News

With student advocates’ help, Cambridge set to build more affordable housing

Last month, the city council in Cambridge, Massachusetts, voted to smooth the path for more affordable housing to be built in the city, from which people on low and average incomes are increasingly being squeezed out. The news follows a campaign of more than a year in which students from Harvard’s Graduate School of Design advocated in favor of the “affordable housing overlay.”

Patrick Braga (MUP ’20), who was awarded the 2020 Ferdinand Colloredo-Mansfeld Prize for Superior Achievement in Real Estate Studies in part for his work on the campaign alongside the nonprofit group A Better Cambridge, says that students had a vital role to play because they are intrinsically tied into the local housing economy. “There will always be students in Cambridge and many of them are taking up apartments that could be going to local people,” says Braga. “If we can get affordable housing built that’s directly geared toward local people, there will be a little less competition at that tier of the housing market.”

Series of drawings showing housing with existing conditions and hypothetical buildouts.
Drawings illustrating the potential and benign impact of the Overlay on Irving Terrace, which happens to be located next to Gund Hall. (Courtesy of Patrick Braga)

The overlay was passed into law by seven of the nine city council members. It means that new developments or conversions in which all units are reserved for households earning below the local median income—at no more than 30% of their earnings—will be automatically allowed, without the need for additional permits.

Collage of four story buildings found in Cambridge.
Examples of four-story buildings already found throughout Cambridge. (Courtesy Patrick Braga.)

As a result, affordable-housing developers will be better placed to compete with private real-estate companies. Previously, the high cost of land and construction and complex rules about the nature of new architecture made it difficult to build anything that would not make a profit. Developers of affordable homes may now find it easier to secure public funding for their proposals, since the release of subsidies often requires them to prove they meet, or have approval to deviate from, zoning requirements. “For developers of affordable housing, having this kind of predictability streamlines the construction process tremendously,” Braga says.

In 2019, 14.8 percent of Cambridge’s housing stock was estimated to be affordable. The hope is that the overlay will allow this number to increase to 16 percent by 2030—a vital increase in a majority renter city. Getting the law passed wasn’t straightforward, Braga says, who worked alongside other GSD students including Thandi Nyambose (MUP ’21), Henna Mahmood (MUP ’21), and Suryani Dewa Ayu (AB ’15 MUP ’20) on the effort. There were concerns from residents that giving the green light to any development that met the basic zoning requirements would mean a flurry of new buildings that clashed with what they saw as the original character of the city—defined by the elegant four- to six-story buildings that were permitted under the height constraints of the 1920s.
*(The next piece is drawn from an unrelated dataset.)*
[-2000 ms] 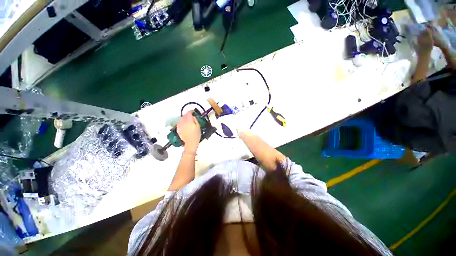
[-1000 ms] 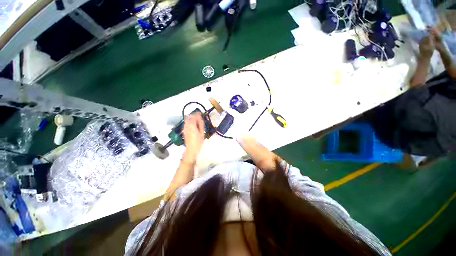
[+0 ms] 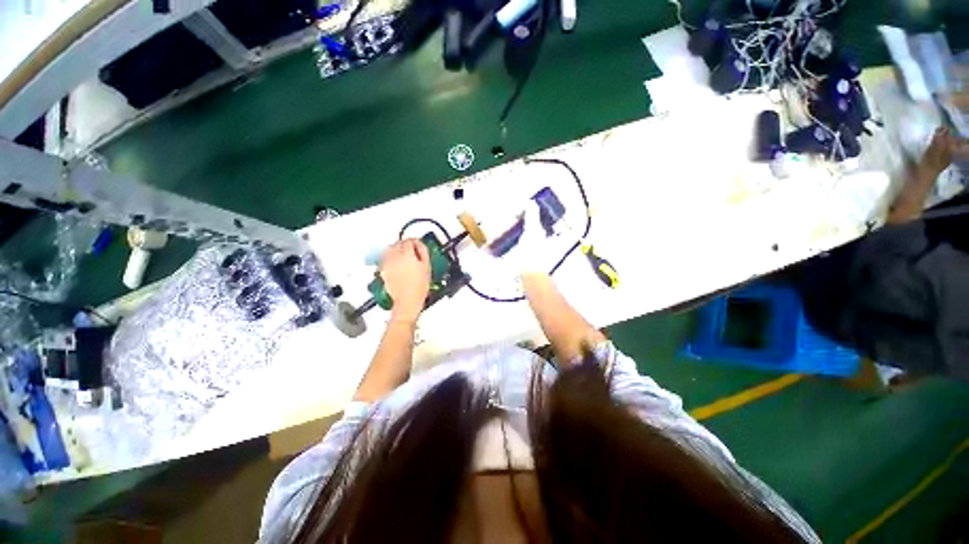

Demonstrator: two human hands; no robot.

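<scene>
My left hand (image 3: 406, 274) is bare and wraps over the green motor body of the mini bench grinder (image 3: 438, 255). The tan buffing wheel (image 3: 472, 230) is at its right end and the grey-brown grinding wheel (image 3: 349, 319) at its left end. My right hand (image 3: 537, 278) appears white-gloved and blends into the bright bench, so its fingers are hard to see. Dark parts of what looks like a hair dryer body (image 3: 507, 236) show on both sides of the pale glove area, just right of the buffing wheel. The glove hides its middle.
A yellow-black screwdriver (image 3: 600, 266) lies right of the black cord loop (image 3: 588, 202). A bubble-wrap heap (image 3: 191, 340) with dark parts is at left. A spoked disc (image 3: 460, 157) is beyond the bench edge. Dark units with white cables (image 3: 818, 101), a blue stool (image 3: 744, 329) and a co-worker's arm (image 3: 919, 181) are at right.
The dark body has turned and moved right, away from the buffing wheel; its purple ringed end no longer shows. My left hand stays on the grinder. The whole view has shifted slightly.
</scene>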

“By the 1950s, Cambridge actually had no height limit to its buildings, and there was a lot of a backlash against the architectural changes and the large buildings that suddenly felt out of place with the more human-scale neighborhoods that residents were used to,” Braga explains. “And in the 1970s and 1980s there was increasing recognition of the importance of giving residents of cities and neighborhoods a voice in what future development should look like.”
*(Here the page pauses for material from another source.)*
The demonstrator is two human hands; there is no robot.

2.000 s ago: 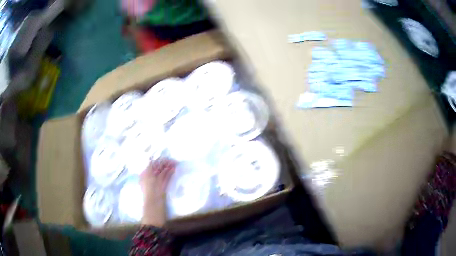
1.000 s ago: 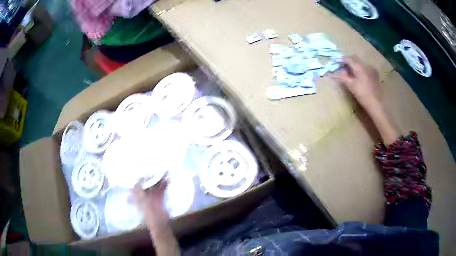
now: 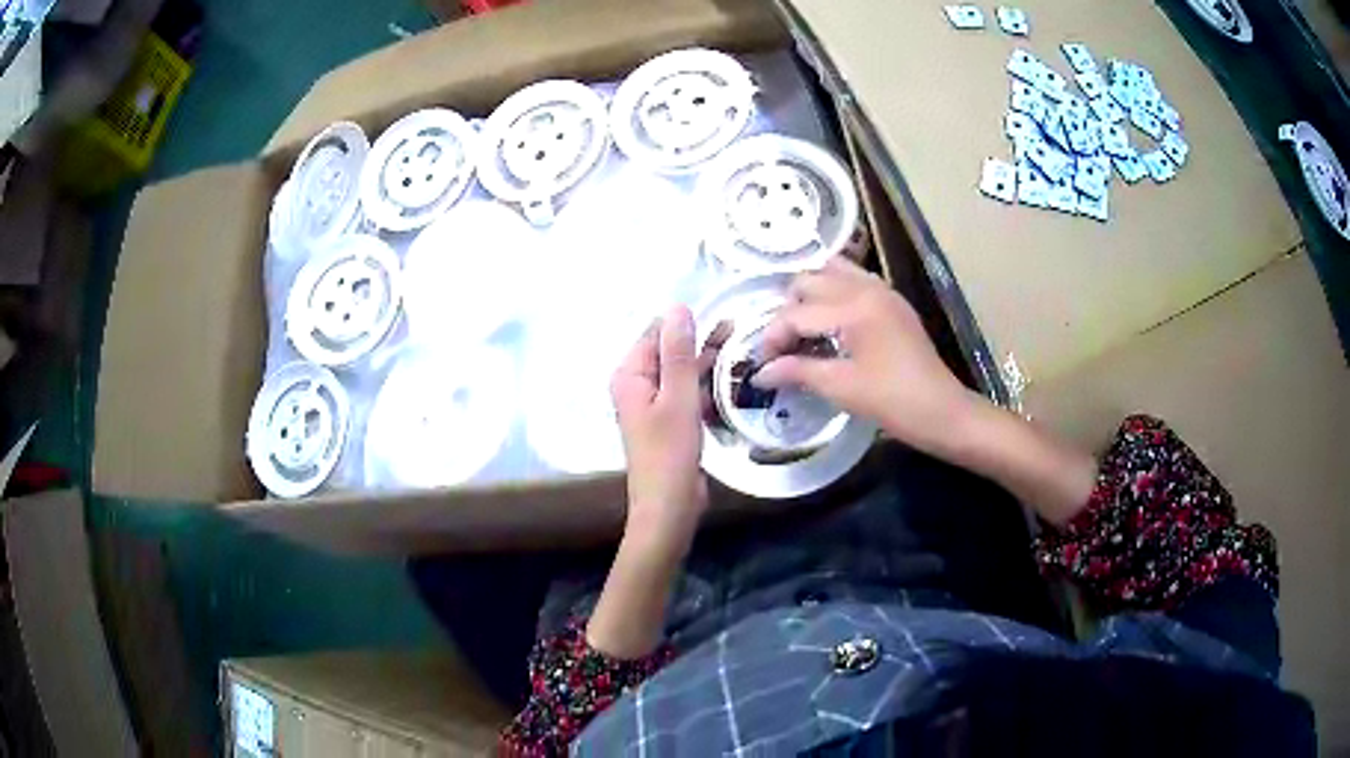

I think a strength of the GSD is that it made clear to me how important illustrations and visuals are for a policy proposal like this.

Patrick Braga (MUP ’20)

Since then, development in Cambridge has required a lot of negotiation to deviate from zoning codes. “It could take upwards of a year, which meant affordable-housing developers were facing a tremendously high barrier of entry,” Braga says. “Meanwhile, the economy of the Greater Boston region has been booming and jobs are being added faster than housing units, leading to long-time residents and people like firefighters and teachers having increasing difficulty finding homes.”

Last summer, residents and city officials debated the new policy in a meeting that lasted five hours. Passing it meant persuading city council members and reluctant residents, particularly longtime homeowners, that the new rules would not disrupt their neighborhoods. “A lot of people were founding their fears on the notions that there would be high-rises everywhere and old buildings would be demolished, and that their sense of stability would be upturned,” Braga says. “I think a strength of the GSD is that it made clear to me how important illustrations and visuals are for a policy proposal like this.”

As part of the process, the city commissioned a local urban designer to make 3D models to demonstrate that the scale of new buildings would match what already existed. And Braga proposed a rule for how to calculate minimum front setbacks for buildings—by referring to the existing structures on either side—an idea that was eventually incorporated into the final ordinance.

Both a recent graduate and a Cambridge native, advocate Dewa Ayu brings a unique perspective: “As someone who was raised in Cambridge—a proud daughter of street vendors and small business owners—I am excited to see how this can lead to centering the most marginalized voices in our city,” she says.